(Collection entries)
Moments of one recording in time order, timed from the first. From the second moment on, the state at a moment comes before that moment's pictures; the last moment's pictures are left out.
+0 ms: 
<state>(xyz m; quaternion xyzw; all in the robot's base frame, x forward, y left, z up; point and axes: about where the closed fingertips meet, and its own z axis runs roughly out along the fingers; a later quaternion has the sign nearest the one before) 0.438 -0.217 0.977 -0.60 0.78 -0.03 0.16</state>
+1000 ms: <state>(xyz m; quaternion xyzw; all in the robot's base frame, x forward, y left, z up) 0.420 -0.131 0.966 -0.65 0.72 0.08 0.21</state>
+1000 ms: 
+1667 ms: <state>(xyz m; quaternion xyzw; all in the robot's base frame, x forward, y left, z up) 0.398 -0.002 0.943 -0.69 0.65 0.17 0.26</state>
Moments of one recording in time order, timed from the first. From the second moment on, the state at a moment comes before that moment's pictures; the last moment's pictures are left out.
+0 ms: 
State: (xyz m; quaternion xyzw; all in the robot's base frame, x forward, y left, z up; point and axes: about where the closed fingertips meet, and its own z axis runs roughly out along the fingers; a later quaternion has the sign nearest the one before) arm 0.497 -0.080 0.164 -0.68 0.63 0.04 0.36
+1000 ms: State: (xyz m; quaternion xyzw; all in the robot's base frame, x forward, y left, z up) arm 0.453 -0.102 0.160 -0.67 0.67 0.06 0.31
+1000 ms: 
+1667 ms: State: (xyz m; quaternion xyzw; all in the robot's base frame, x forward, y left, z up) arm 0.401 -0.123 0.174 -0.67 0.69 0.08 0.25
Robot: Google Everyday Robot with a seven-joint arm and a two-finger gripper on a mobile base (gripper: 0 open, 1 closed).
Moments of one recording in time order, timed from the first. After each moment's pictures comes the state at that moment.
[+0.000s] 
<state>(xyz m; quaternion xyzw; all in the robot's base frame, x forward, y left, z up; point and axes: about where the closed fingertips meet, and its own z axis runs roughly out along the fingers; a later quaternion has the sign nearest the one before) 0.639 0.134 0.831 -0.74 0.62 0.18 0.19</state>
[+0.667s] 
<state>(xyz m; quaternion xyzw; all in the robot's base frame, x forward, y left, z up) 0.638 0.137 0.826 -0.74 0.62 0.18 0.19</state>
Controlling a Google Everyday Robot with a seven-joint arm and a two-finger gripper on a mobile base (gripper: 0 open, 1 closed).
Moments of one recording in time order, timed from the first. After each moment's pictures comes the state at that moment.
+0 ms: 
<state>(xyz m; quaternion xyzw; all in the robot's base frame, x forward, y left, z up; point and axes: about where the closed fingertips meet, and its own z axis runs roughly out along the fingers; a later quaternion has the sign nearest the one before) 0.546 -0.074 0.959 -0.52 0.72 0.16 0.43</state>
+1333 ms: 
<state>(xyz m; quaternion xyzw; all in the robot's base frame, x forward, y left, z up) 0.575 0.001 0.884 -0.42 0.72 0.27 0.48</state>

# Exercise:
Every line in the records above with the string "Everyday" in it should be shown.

# Expected output:
Robot: Google Everyday Robot with a seven-joint arm and a two-finger gripper on a mobile base (gripper: 0 open, 1 closed).
Controlling a Google Everyday Robot with a seven-joint arm and a two-finger gripper on a mobile base (gripper: 0 open, 1 closed).

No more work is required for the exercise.